DATA PROVIDED Start Marker
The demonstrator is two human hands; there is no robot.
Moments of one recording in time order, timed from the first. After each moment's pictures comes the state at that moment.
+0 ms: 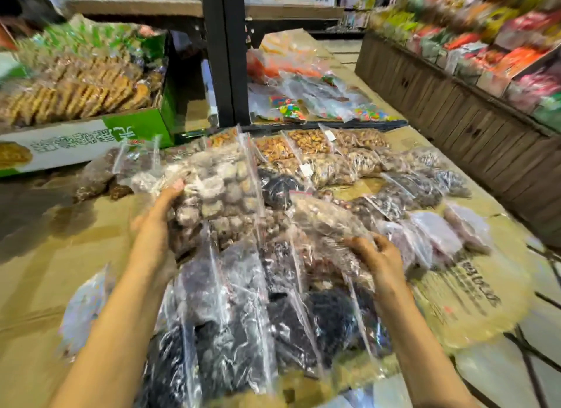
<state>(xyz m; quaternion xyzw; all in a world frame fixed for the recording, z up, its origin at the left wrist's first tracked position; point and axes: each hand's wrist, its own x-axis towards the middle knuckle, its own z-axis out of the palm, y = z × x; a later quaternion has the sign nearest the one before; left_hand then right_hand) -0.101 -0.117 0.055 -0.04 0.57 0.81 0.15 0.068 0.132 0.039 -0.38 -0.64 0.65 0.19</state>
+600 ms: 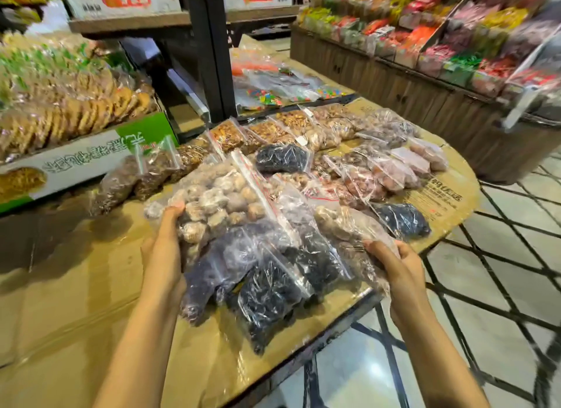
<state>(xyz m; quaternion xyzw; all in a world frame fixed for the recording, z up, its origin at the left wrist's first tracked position) -0.070 -0.288 0.056 -0.03 0.61 0.77 0.20 0.168 -0.092 0.040 -0.42 -0.56 0.63 0.35</state>
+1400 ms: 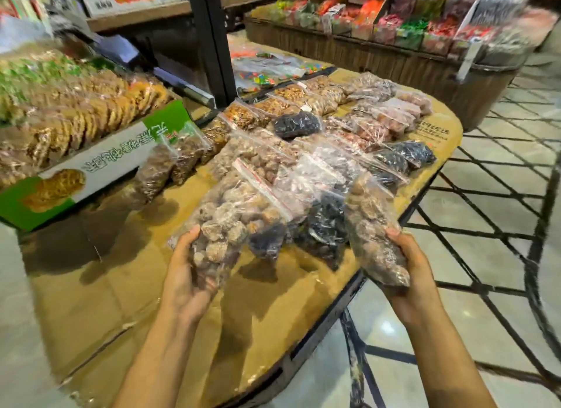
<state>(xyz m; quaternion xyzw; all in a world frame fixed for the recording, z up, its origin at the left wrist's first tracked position) -0.102 -0.474 0.023 0.00 0.46 0.77 0.45 0.154 -0.327 0.023 -0.38 -0.33 0.77 0.40</state>
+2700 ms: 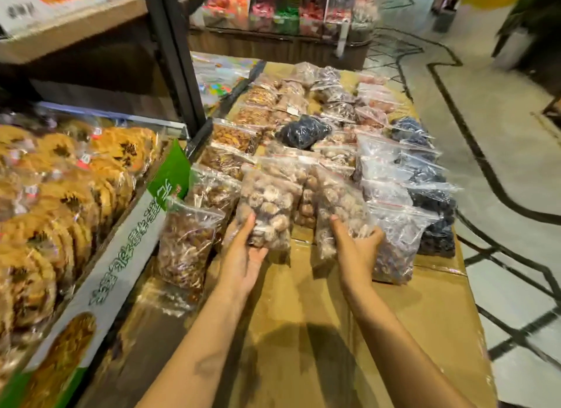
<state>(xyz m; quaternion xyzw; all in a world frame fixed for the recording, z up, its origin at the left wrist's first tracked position) -0.428 -0.343 -0.038 0.11 0.39 0.60 0.69 -0.254 -0.354 -0.017 -0.67 -0.27 0.37 0.59</state>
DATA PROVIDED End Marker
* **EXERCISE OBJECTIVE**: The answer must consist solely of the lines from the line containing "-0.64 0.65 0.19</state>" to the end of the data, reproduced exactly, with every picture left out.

* **RESPONSE TO THE TASK**:
<state>(xyz m; quaternion xyzw; all in a world frame fixed for the recording, z up, its origin at the left wrist's first tracked position; point and axes: each hand's wrist, its own x-axis towards the middle knuckle, its own z-axis out of the palm, y = z × x; a later quaternion has the sign nearest the one before; left_hand then right_hand) -0.101 -0.117 0.055 -0.04 0.57 0.81 0.15 0.068 0.132 0.039 -0.38 -0.64 0.65 0.19</state>
+600 ms: 
<state>(xyz m; quaternion xyzw; all in a world frame fixed for the recording, z up, its origin at the left wrist's first tracked position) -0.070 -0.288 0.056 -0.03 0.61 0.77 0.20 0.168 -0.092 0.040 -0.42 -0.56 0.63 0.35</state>
+1400 ms: 
<state>(xyz m; quaternion xyzw; all in a world frame fixed for the recording, z up, its origin at the left wrist's first tracked position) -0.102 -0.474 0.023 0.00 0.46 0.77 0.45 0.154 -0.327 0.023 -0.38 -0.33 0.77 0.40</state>
+2700 ms: 
<state>(xyz m; quaternion xyzw; all in a world frame fixed for the recording, z up, its origin at the left wrist's first tracked position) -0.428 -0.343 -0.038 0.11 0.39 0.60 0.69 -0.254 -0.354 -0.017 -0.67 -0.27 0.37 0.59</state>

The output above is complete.